In fact, the capital of the caliphate was established in Damascus and the first important congregational mosque was erected in the same city, on the remains of a previous classical temple and a Christian church. The splendid Dome of the Rock was erected in Jerusalem, which reveals influences of previous Christian architecture, while more typically oriental characters (Iranian-Mesopotamian) are found in the remains of the Umayyad castles and palaces of the desert (both in modern Syria and in Palestine), the whose decoration (stucco, fresco, mosaic) shows the confluence of the two Hellenistic-Byzantine and Iranian-Mesopotamian currents, from which the most ancient Syrian Islamic art was born.
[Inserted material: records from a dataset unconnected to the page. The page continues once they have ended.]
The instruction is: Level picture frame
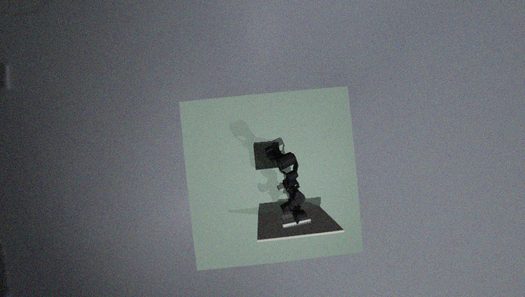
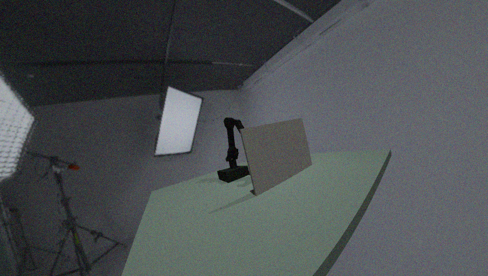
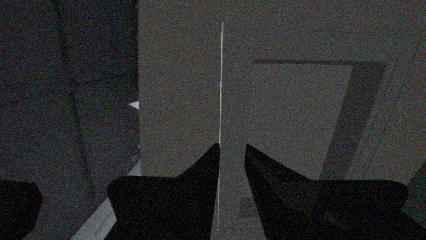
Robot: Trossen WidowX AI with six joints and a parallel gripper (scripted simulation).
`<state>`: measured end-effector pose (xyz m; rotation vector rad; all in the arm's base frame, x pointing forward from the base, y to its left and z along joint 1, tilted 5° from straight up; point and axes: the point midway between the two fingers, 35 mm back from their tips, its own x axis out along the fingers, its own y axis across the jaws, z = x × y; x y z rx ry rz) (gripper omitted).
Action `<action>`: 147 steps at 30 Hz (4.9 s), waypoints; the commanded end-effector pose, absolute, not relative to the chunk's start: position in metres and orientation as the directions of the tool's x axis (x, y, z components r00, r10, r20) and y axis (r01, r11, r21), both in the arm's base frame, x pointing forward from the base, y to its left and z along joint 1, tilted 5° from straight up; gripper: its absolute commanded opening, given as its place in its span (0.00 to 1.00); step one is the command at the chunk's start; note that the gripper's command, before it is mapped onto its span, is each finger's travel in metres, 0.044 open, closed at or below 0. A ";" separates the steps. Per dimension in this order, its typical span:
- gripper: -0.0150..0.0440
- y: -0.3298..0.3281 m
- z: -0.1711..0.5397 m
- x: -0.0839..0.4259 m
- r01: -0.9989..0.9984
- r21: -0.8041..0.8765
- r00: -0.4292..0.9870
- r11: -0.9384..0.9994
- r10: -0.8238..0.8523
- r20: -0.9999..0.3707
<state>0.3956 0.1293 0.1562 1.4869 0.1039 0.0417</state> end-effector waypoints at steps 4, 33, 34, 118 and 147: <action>0.25 0.130 0.162 0.396 0.025 0.996 0.995 0.082 0.094 -0.033; 0.25 0.131 0.172 0.396 0.025 0.996 0.995 0.082 0.094 -0.033; 0.25 0.131 0.172 0.396 0.025 0.996 0.995 0.082 0.094 -0.033; 0.25 0.123 0.164 0.397 0.025 0.996 0.995 0.083 0.093 -0.033; 0.25 0.121 0.157 0.397 0.052 0.999 0.994 -0.001 0.092 -0.052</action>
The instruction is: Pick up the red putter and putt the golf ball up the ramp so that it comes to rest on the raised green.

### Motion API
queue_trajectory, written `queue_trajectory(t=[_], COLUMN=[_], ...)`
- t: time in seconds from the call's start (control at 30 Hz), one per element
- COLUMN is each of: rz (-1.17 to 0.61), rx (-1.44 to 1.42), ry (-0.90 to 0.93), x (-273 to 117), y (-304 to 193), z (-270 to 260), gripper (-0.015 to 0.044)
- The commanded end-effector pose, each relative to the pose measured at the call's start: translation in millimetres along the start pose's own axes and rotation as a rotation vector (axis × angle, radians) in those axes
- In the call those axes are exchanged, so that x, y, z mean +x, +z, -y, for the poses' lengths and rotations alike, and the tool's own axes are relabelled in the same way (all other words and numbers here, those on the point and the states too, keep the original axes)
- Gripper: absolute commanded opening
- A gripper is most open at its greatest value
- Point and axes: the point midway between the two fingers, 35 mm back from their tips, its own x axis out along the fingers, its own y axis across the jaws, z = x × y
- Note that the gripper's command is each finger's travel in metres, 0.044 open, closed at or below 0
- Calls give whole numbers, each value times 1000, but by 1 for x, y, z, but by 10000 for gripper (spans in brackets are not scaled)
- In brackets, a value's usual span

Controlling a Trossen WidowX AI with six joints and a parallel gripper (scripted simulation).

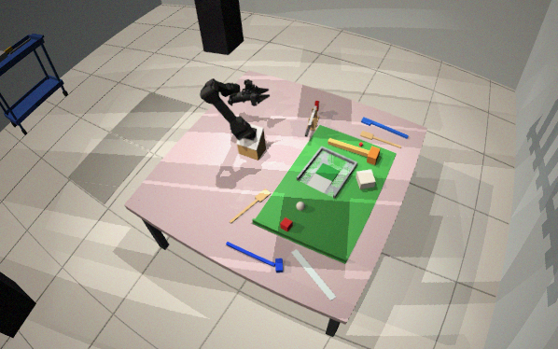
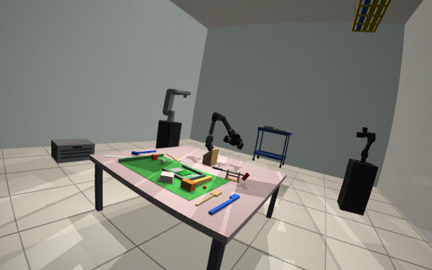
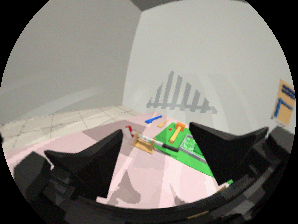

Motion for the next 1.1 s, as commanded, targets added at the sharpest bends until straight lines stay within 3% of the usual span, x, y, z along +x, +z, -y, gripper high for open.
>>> queue_trajectory(t=[0.0, 0.33, 0.57, 0.8, 1.07], rz=[-320, -850, -1062, -1122, -991], rx=[-214, -492, -539, -495, -510], ry=[-32, 209, 479, 786, 1118], x=[44, 115, 151, 182, 210], y=[-18, -59, -94, -128, -159], z=[10, 39, 63, 86, 113], gripper=[440, 440, 440, 440, 440])
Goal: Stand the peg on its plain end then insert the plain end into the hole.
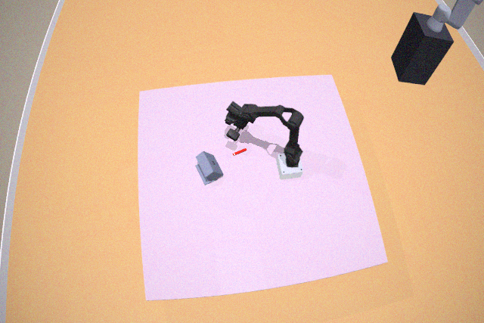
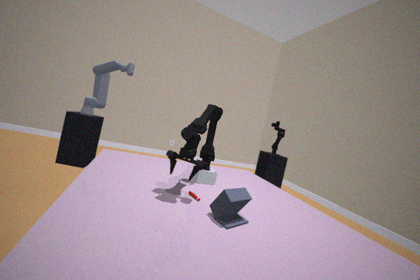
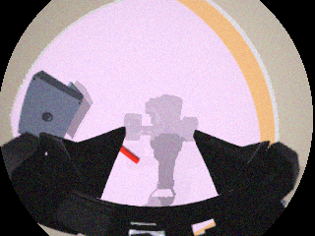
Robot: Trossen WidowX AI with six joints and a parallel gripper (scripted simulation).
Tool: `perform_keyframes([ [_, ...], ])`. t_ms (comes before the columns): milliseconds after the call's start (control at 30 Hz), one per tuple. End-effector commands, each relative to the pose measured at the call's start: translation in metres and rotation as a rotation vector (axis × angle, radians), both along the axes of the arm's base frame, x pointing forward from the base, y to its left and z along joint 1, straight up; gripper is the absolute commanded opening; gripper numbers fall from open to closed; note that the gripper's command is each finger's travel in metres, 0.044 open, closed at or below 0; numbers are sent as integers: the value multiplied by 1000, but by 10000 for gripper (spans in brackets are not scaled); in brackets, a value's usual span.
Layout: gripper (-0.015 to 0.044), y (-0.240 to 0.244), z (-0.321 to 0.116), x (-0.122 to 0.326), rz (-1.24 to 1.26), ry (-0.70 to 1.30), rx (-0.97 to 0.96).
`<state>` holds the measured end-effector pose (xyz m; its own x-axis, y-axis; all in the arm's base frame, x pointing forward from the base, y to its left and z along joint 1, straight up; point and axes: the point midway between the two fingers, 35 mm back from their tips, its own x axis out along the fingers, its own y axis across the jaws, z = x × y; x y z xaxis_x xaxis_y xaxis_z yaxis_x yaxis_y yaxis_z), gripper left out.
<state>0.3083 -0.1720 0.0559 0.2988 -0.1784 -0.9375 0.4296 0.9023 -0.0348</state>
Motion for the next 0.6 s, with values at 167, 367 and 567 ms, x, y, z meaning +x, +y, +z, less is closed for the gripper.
perform_keyframes([
  [167,440,34,-5,6,301,123,-2],
  [367,440,56,-8,7,495,198,0],
  [567,440,77,-11,6,691,269,5],
])
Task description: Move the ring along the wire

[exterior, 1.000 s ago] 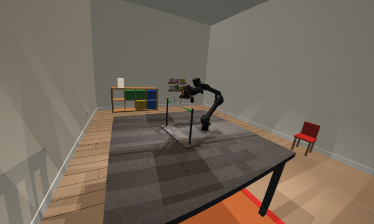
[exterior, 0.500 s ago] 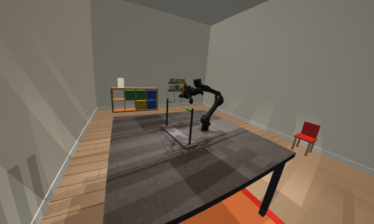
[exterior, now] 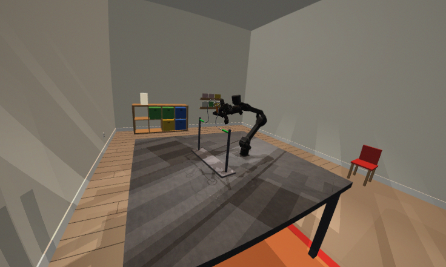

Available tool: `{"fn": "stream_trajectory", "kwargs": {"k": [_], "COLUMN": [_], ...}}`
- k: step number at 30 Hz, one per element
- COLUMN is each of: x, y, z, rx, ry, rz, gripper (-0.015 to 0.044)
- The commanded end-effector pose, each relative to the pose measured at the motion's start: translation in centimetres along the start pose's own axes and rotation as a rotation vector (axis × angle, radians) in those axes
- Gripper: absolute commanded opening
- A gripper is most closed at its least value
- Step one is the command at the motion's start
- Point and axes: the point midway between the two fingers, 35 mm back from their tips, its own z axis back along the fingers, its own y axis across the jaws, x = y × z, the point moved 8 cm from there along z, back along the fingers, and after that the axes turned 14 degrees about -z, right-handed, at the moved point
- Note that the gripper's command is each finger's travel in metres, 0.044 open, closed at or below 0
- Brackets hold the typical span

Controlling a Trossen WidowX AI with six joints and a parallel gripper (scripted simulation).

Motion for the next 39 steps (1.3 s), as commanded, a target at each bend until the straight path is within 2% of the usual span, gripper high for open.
{"fn": "stream_trajectory", "kwargs": {"k": [1,39], "x": [-0.11,-0.54], "y": [-0.05,-0.26], "z": [0.07,-0.21], "rx": [-0.033,-0.269], "ry": [-0.016,-0.133], "rz": [0.054,0.506], "gripper": [-0.0150,-0.0150]}}
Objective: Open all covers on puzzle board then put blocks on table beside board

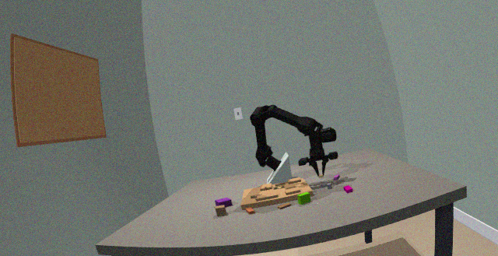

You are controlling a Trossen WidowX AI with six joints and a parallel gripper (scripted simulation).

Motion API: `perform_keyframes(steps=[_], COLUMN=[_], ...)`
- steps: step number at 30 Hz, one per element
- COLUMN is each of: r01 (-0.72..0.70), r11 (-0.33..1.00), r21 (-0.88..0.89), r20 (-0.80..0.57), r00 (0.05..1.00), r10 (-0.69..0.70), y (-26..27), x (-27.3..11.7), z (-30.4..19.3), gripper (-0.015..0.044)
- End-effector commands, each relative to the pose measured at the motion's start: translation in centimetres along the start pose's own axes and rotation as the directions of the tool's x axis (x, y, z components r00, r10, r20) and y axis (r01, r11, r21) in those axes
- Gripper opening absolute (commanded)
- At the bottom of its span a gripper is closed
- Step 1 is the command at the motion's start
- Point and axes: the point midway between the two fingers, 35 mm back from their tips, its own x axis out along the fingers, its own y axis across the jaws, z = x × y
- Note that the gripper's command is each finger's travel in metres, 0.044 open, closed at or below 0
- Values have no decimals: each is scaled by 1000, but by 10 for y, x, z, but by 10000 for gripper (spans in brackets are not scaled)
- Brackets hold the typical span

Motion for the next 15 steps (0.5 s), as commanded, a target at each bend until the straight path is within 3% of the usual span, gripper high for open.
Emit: perform_keyframes(steps=[1, 15], r01=[10, 12], r11=[1000, 1000], r21=[-7, -6], r20=[-2, -2], r00=[1000, 1000], r10=[-10, -12], y=[-2, -5], x=[10, 28], z=[-1, -3], gripper=[80, 80])
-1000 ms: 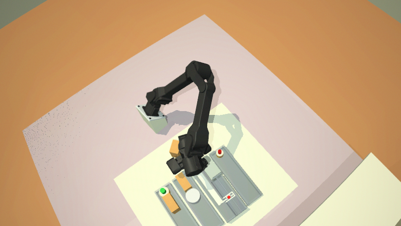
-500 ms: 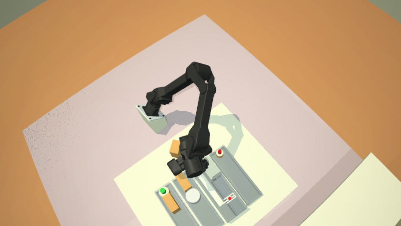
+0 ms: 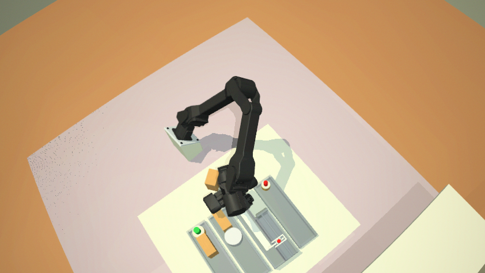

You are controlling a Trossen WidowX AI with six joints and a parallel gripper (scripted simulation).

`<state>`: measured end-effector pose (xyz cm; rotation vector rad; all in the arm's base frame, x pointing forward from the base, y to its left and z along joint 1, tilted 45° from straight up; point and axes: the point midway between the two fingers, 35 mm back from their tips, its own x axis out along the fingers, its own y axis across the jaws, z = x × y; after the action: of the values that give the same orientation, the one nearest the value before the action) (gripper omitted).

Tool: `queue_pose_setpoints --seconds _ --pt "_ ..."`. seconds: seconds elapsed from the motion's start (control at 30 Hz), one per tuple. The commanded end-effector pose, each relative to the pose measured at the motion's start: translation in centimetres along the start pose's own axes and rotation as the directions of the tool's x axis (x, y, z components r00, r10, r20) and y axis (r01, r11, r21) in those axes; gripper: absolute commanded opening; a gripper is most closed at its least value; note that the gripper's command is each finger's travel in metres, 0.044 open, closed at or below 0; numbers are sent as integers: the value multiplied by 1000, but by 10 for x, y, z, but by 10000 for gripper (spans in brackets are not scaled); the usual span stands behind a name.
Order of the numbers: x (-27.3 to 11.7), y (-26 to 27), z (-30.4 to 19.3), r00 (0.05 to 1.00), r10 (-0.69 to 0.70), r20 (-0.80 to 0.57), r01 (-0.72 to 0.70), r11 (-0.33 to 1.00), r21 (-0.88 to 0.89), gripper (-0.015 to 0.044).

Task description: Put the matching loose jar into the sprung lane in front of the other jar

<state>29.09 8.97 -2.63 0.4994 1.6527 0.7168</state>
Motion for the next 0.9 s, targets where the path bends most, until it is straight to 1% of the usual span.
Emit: queue_pose_setpoints --seconds 0.0,0.87 --pt "-4 2 10 1000 3 23 -3 1000 -13 0" --pt "-6 3 21 1000 3 23 -3 1000 -13 0"
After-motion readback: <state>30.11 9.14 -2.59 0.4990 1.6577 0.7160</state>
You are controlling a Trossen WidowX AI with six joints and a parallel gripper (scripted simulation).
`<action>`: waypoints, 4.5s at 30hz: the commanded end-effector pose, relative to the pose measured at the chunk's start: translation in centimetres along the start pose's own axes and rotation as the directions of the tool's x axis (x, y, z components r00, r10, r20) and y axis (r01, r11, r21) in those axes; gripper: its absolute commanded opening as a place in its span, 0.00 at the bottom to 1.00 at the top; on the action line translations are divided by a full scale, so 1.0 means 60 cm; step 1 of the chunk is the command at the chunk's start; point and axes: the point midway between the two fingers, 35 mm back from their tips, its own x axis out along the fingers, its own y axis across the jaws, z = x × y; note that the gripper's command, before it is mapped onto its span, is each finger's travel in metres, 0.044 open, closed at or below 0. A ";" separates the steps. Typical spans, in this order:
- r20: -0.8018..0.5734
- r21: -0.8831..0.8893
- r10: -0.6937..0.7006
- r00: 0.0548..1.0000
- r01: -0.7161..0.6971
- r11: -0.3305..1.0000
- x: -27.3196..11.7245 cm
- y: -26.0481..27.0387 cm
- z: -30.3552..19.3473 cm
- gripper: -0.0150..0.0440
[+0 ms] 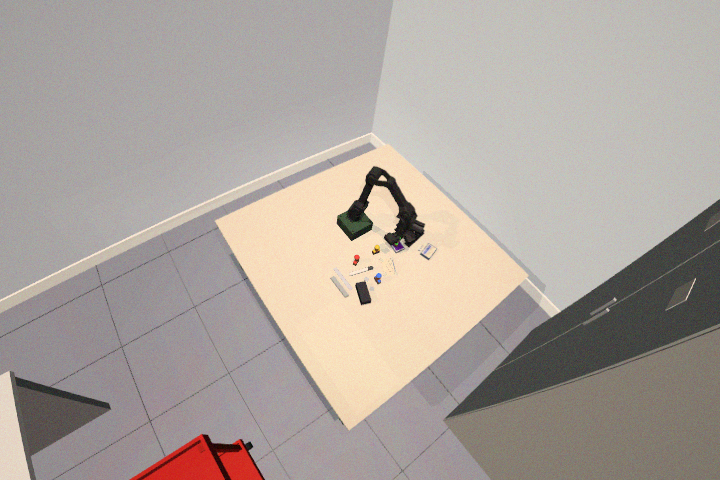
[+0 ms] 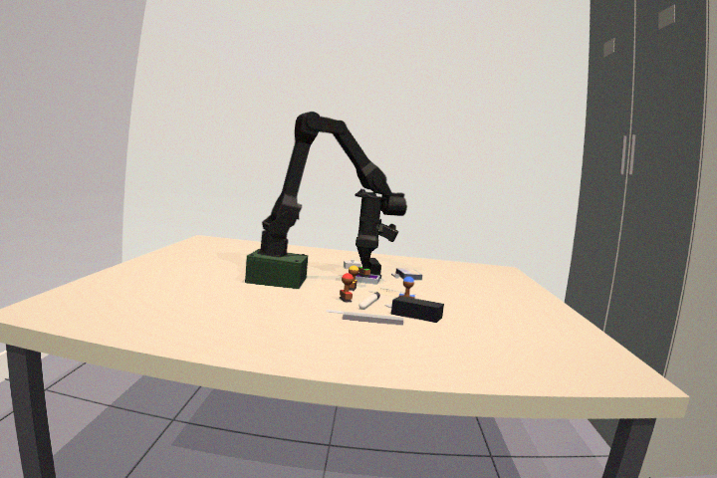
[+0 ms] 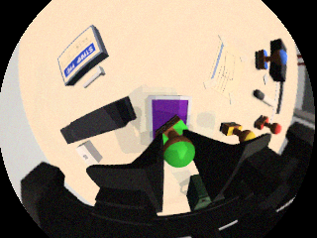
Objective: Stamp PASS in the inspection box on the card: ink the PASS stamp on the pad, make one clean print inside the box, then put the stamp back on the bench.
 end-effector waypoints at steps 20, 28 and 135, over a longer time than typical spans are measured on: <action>0.003 0.000 -0.003 1.000 0.003 1.000 0.004 0.000 0.001 0.25; 0.003 0.000 -0.003 1.000 0.003 1.000 0.004 0.000 0.001 0.25; 0.021 -0.657 -0.009 1.000 0.020 0.754 -0.090 -0.208 0.150 0.25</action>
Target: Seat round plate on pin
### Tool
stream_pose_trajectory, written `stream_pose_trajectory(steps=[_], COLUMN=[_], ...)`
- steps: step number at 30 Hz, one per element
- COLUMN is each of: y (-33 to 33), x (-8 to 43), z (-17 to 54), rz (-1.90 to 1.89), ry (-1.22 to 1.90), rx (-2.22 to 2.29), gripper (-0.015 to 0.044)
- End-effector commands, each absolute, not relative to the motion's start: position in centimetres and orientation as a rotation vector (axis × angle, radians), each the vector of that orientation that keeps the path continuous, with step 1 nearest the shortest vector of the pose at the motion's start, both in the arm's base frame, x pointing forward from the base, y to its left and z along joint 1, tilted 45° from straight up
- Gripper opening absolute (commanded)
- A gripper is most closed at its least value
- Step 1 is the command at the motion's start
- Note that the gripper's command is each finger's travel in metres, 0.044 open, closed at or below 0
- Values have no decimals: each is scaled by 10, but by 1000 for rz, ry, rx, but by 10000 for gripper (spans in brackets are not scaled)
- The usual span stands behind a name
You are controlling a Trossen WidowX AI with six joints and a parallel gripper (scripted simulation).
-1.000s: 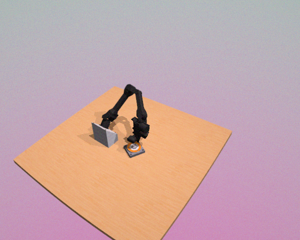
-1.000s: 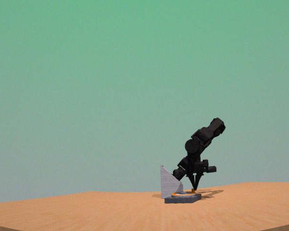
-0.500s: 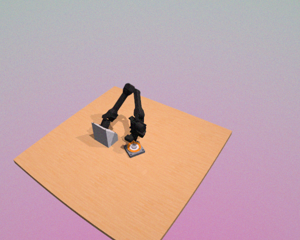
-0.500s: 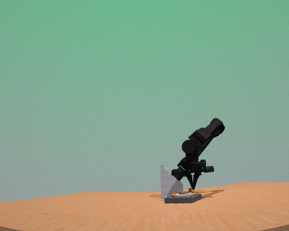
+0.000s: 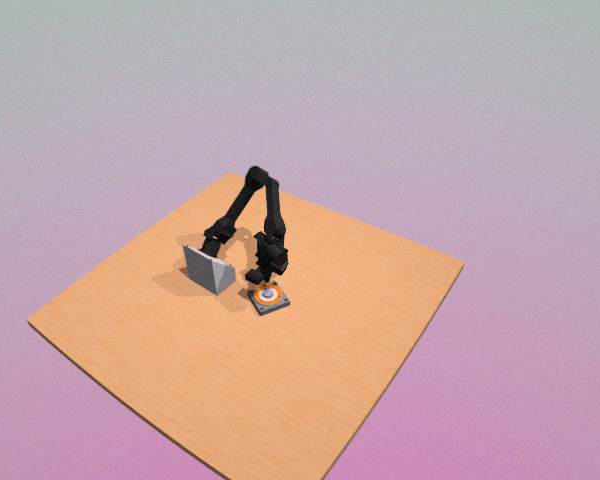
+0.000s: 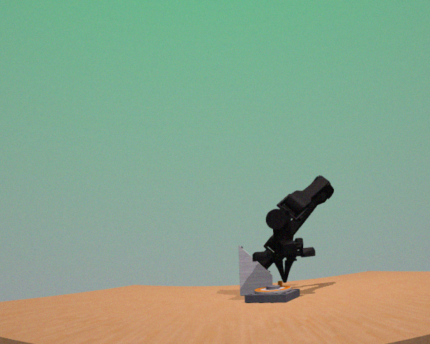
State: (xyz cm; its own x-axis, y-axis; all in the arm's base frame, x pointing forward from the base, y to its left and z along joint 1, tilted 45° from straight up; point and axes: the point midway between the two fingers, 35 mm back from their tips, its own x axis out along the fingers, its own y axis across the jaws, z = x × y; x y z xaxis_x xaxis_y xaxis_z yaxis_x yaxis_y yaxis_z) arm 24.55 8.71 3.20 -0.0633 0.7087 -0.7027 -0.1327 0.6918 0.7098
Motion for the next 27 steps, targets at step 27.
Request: stream_pose_trajectory(steps=[27], y=[59], x=[244], z=[54], rz=[733], ry=[1488], rx=[504], gripper=[0])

In the sec. XII-XIII, various castles-fortresses were built by the Crusader orders (of el-Mudin near Laodicea, Bianco and Rosso near Tartūs, Crac des Chevaliers in Qal’at el-Ḥoṣn), often built on earlier Arab fortresses. Syria’s richest Islamic heritage dates back to the periods of the Mamluks and the Seljuks, when it sprang up in large numbers madrasas, bathrooms, mosques, palaces in a composite Islamic style that saw the triumph of decorative art (ceramics, toreutics, glass art, with magnificent gilded and enamelled glass products, coming from the workshops of Aleppo, Damascus and Antioch). The manifestations of the Ottoman era in which traditional architectural and decorative models were continued, weakly, or those of Constantinople and Anatolia were imitated. In the twentieth century Syrian art, on the one hand historically “hindered” by the Koranic precepts on iconography, collected and reworked the broad tradition that developed here, and was able to combine it with the solicitations of European art, which also reached thanks to artists from the old continent active in the country.

CULTURE: MUSIC

Syria was one of the forges of Christian liturgical chant, which developed, together with its textual forms, between the third and seventh centuries. Influenced by elements of Hellenic and above all Jewish origin, his main form was the madrasha, an ode composed of long stanzas sung by a soloist with a single choral intervention; the sogitha, a hymn performed antiphonically by two choirs; the kala, a short composition in Aramaic developed by the Monophysites in Mesopotamia; la anjana, antiphonic choruswhose stanzas were alternated with verses of psalms. The practice of antiphonal chant and the hymn (which had its initiator in Ephrem) were the two elements that most directly influenced Western Christian chant; moreover, the Syrian liturgical repertoire played a large part in the elaboration of the doctrine of oktoekos (the system of the eight Byzantine liturgical modes). Starting from the seventh century. Syria was strongly affected by the influence of Arab, Iranian and Turkish music.